Exercise objective: Compute how many lines below contain the word "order" and respond with that number only.

Records provided:
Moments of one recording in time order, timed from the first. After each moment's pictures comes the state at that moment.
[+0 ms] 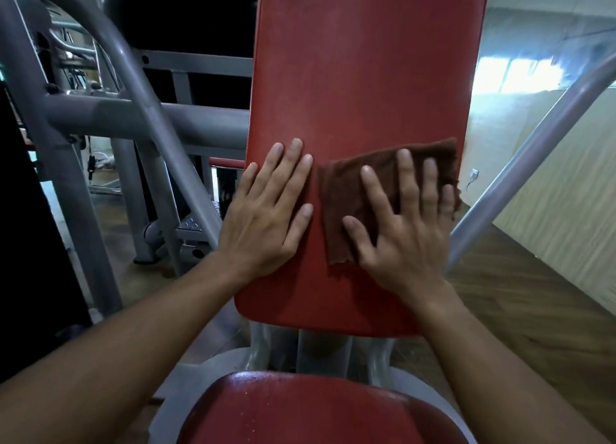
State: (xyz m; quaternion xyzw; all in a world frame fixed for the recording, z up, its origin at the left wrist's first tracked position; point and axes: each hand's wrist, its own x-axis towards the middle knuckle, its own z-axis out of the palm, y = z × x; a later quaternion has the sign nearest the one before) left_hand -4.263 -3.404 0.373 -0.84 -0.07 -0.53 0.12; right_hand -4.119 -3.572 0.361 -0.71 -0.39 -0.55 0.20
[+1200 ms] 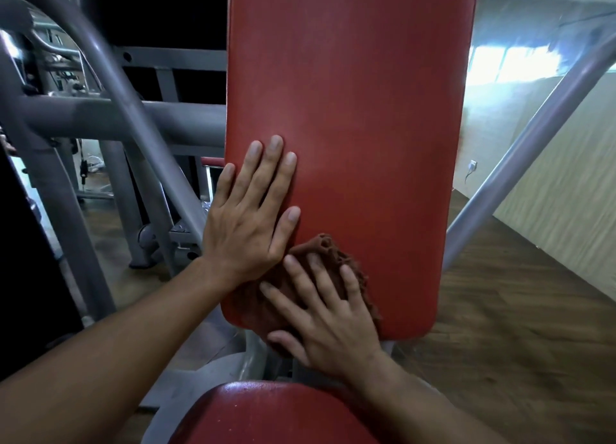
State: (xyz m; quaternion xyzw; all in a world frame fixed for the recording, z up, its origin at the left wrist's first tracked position) left_hand -4.251 -3.394 0.362 -0.81 -0.10 -0.54 0.20; right_hand -4.164 -3.546 0.254 -0.66 -0.52 -0.54 0.04
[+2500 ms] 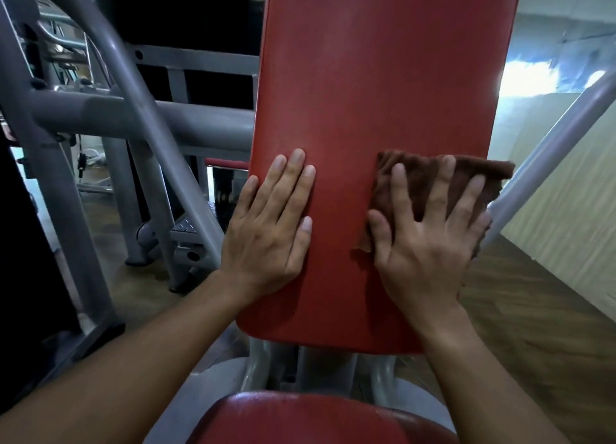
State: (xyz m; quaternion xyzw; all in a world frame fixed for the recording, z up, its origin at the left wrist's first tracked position) left_hand -4.256 -3.399 0.363 -0.83 -0.08 -0.54 0.12; right_hand -4.129 -3.562 0.368 -0.77 -0.31 -0.52 0.21
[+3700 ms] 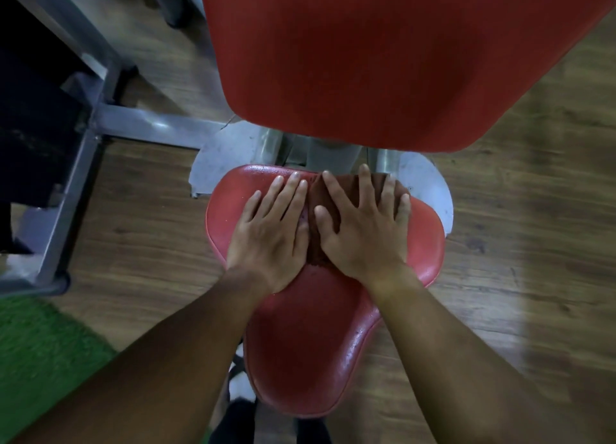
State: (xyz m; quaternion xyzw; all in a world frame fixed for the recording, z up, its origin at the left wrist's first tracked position) left_hand -4.365 -3.533 0.233 -0.94 -0.28 0.07 -0.16; right_hand -4.241 -3.634 0.251 -0.90 -0.39 0.19 -0.01
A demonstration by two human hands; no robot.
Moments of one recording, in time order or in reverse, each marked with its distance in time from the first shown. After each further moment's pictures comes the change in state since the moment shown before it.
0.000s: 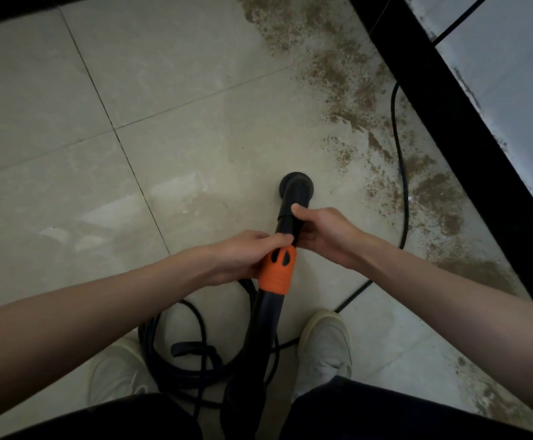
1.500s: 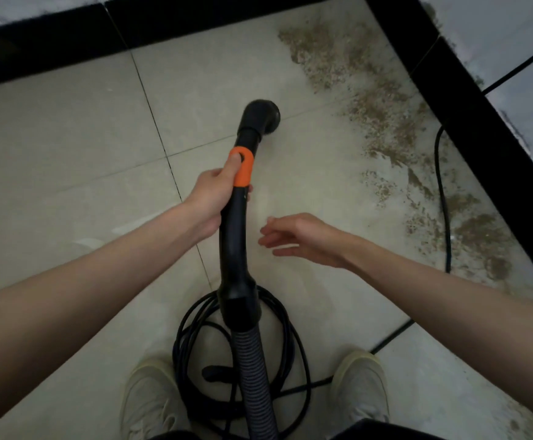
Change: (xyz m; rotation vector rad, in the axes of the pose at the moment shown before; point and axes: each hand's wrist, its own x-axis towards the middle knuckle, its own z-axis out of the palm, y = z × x) left_hand -0.025 0.070 -0.098 -0.284 0.650 0.341; right_hand 0.038 -0.027 0.072 -0.399 -0.279 -0.033
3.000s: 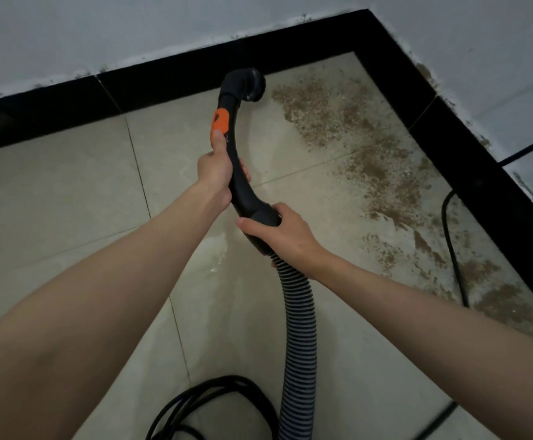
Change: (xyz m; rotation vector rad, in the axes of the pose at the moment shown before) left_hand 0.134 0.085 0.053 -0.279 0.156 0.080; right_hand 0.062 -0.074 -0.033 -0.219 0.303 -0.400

Response box: 2